__Exercise brief__: Among the lines below, copy exactly those from the one with "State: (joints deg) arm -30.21" through the one with "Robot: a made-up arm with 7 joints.", counting both ends.

*** Available data ***

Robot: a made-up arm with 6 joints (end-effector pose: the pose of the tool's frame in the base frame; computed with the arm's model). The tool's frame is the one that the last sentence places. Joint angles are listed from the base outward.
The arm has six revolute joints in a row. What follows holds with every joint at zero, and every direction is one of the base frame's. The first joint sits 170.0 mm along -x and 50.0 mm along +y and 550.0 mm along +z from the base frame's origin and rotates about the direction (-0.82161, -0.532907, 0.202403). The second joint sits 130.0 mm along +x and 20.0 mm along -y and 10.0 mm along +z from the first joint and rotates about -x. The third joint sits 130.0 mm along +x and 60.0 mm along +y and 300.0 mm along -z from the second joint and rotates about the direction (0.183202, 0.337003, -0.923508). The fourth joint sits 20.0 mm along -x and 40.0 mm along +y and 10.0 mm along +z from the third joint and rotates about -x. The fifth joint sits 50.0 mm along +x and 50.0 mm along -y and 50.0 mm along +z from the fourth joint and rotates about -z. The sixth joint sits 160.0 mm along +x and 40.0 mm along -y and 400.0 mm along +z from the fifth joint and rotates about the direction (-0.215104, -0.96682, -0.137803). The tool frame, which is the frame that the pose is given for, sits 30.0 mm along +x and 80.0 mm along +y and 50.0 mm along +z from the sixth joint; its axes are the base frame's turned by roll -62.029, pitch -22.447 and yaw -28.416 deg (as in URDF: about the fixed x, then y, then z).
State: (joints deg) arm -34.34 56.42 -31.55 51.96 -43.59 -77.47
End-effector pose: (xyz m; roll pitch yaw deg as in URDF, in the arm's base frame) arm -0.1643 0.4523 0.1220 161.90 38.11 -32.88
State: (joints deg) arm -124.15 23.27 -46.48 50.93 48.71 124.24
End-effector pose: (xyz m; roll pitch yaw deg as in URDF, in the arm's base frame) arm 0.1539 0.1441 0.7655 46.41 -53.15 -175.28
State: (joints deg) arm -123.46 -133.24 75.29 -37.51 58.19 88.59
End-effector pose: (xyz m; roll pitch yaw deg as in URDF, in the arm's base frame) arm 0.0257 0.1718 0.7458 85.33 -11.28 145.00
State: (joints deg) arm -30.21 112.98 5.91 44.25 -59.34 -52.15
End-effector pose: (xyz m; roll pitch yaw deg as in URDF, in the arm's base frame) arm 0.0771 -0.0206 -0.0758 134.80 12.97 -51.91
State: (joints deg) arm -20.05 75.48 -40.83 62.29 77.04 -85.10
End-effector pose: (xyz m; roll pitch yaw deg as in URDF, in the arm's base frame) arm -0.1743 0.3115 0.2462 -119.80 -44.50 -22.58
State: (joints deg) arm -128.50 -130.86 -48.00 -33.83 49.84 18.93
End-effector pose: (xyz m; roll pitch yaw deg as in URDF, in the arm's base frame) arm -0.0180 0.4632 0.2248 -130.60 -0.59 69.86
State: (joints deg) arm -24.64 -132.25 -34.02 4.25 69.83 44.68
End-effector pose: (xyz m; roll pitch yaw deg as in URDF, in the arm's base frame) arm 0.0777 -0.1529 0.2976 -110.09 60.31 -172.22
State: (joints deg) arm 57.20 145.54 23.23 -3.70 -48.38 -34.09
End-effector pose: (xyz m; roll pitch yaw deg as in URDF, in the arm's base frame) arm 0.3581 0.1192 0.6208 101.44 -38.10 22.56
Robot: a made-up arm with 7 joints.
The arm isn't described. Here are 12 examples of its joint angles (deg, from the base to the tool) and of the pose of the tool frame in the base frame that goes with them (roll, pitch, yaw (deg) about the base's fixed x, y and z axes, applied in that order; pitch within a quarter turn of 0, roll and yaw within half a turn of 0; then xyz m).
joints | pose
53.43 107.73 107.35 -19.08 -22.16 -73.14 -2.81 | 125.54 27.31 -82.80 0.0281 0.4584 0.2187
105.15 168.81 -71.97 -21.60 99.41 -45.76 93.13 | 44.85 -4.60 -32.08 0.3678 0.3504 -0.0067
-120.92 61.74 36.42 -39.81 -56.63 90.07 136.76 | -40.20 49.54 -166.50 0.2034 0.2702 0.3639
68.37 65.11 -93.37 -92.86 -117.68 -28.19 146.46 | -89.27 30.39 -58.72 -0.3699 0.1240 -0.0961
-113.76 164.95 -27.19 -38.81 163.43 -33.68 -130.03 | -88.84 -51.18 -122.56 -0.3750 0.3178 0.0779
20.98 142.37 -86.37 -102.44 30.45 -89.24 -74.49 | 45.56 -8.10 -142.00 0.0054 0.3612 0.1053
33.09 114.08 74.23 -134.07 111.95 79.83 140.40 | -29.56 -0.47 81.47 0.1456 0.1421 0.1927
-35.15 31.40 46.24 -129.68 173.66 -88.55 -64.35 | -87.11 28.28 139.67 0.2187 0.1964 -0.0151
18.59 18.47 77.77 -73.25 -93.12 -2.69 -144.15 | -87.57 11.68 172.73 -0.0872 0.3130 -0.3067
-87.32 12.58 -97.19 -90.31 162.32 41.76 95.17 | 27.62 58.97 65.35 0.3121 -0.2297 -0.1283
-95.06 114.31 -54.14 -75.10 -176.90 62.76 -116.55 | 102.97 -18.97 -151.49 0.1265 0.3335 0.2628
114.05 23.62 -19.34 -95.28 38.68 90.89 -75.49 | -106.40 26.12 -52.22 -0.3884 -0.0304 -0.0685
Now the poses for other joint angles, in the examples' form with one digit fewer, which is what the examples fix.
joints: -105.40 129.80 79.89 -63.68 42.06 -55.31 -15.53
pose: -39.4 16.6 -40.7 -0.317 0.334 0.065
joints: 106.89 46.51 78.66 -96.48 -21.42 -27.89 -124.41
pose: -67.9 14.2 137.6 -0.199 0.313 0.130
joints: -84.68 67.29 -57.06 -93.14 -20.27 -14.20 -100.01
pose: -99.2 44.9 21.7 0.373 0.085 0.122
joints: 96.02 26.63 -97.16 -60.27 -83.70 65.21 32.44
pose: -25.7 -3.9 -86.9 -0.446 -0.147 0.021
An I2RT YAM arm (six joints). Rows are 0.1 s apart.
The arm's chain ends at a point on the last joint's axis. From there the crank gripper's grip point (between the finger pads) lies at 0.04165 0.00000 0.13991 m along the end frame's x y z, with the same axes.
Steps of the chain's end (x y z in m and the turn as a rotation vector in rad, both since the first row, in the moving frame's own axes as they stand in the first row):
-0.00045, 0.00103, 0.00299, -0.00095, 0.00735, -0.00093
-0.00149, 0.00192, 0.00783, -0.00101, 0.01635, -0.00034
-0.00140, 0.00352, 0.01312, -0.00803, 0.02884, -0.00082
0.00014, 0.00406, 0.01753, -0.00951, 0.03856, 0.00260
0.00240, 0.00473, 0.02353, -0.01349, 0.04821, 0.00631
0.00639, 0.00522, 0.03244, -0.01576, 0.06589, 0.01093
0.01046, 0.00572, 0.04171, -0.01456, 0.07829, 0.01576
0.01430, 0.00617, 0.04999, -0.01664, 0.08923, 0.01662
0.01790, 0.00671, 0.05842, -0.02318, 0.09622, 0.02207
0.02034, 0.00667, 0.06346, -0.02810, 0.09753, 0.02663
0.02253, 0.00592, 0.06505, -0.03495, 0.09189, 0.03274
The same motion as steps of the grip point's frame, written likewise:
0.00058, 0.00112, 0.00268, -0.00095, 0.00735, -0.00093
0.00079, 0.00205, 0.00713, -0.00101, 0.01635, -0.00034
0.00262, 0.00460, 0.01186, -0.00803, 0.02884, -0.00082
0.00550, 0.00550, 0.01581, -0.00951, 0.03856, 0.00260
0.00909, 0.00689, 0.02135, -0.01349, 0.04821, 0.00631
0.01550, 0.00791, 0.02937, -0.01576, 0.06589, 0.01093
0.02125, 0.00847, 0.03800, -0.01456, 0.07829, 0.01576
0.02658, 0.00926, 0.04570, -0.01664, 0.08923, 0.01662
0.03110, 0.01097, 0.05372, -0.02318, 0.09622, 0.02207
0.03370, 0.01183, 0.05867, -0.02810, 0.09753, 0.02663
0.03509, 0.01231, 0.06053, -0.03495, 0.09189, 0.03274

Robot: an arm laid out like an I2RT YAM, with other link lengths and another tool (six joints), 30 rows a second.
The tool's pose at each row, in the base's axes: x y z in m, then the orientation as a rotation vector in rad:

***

__Output for this task__:
State: (joints deg) arm -30.21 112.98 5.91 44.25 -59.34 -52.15
End-effector pose: (xyz m; roll pitch yaw deg as in URDF, in the arm's base frame) arm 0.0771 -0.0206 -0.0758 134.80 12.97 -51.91
State: (joints deg) arm -20.05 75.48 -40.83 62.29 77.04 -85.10
End-effector pose: (xyz m; roll pitch yaw deg as in URDF, in the arm's base frame) arm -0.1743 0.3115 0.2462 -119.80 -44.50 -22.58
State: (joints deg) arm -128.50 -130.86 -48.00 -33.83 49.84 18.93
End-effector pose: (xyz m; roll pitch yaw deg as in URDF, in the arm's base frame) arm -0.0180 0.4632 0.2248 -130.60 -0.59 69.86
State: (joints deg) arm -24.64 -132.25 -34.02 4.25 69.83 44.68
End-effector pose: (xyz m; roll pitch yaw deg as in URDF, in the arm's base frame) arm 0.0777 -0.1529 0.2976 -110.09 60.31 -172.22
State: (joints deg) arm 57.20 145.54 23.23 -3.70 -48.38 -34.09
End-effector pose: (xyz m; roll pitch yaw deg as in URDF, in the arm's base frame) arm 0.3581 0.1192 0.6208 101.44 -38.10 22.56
Robot: a made-up arm with 7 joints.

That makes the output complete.